Mencuatnya kasus perkawinan antara Cidre dan Jun, menurut Kasatreskrim Polres Bangli, AKP Gusti S. Putra, bermula dari surat pembaca yang dimuat salah satu media lokal Bali. Selanjutnya, petugas langsung mengadakan penyelidikan lapangan.
Dari hasil pemeriksaan, lanjut Gusti, timnya menetapkan status Cidre menjadi tersangka karena melanggar UU Perlindungan Anak. "Menikahi anak dibawah umur, kan, tidak boleh. Ini kasus yang sama persis seperti yang dilakukan Syeh Puji beberapa tahun lalu," kata Gusti.

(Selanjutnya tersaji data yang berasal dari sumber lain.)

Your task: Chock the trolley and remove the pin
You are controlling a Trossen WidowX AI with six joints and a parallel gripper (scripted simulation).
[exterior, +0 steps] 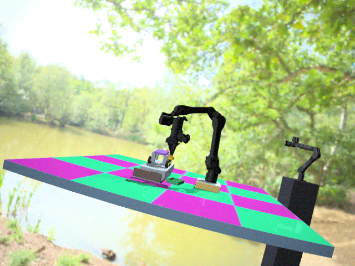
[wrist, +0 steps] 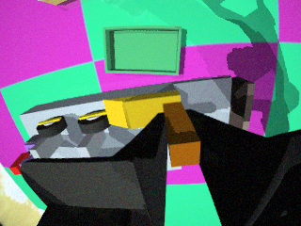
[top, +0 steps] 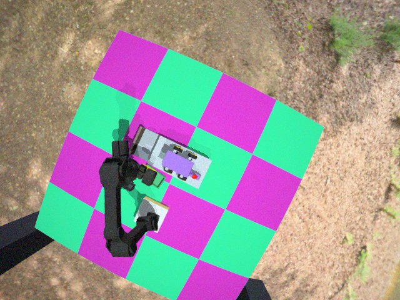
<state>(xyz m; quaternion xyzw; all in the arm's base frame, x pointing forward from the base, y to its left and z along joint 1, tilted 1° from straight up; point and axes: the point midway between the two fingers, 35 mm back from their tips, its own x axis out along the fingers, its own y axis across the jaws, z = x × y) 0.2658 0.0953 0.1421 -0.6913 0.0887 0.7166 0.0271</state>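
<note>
Now: the red-headed stop pin 3 cm ahead of my gripper tip, 24 cm to the right of it and 3 cm below it. From my gripper tip the other things lie so: yellow chock: 2 cm to the right, 1 cm below; then green tray: 5 cm behind, 3 cm to the right, 16 cm below; then purple-topped trolley: 6 cm ahead, 15 cm to the right, 5 cm below.
</note>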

Menaggapi soal pernikahan di bawah umur ini, Siti Sapura, aktivis Lentera Anak Bali (LAB) menegaskan, dalam kasus ini sama sekali tidak boleh ada toleransi. Tersangka harus dituntut berdasarkan hukum dan sesuai undang-undang.
Menurutnya, Jun harus dikembalikan ke orangtuannya dan diberi kesempatan untuk melanjutkan sekolah. Sementara bila anaknya sudah lahir, bisa diasuh oleh keluarga. "Jun masih di bawah umur, sehingga tak boleh melakukan perkawinan," tegas Siti.
Siti mengaku, pernah memberi advokasi dalam kasus serupa di Kabupaten Klungkung, Bali. Dalam kasus itu si anak akhirnya diserahkan ke orangtuannya untuk disekolahkan, sementara bayinya diasuh oleh keluarga ibunya.
"Hukum tak boleh kalah oleh adat. Sekalipun sudah dinikahkan secara adat, tapi itu semua tidak berlaku," tegasnya. Sementara Wayan Wira dari Pusat Pelayanan Terpadu Perlindungan Perempuan dan Anak Bangli mengatakan, dalam kasus ini harus dilakukan pemecahan secara proporsional. Artinya, silakan pelaku dihukum sesuai aturan yang ada, namun jangan ada usaha untuk memisahkan. "Jika sampai dipisahkan, bagaimana aspek sosial termasuk ekonomi korban?" kata Wira.
Selanjutnya, Kapolres Bangli AKBP Sakeus Ginting menegaskan, polisi tetap akan menjerat Cidre dengan pasal 81 (2) UU Perlindungan Anak, yang intinya melakukan bujuk rayu berbuat cabul dengan anak di bawah umur, dengan ancaman hukuman maksimal 15 tahun. "Tapi tersangka proaktif sehingga tidak kami tahan," kata Sakeus.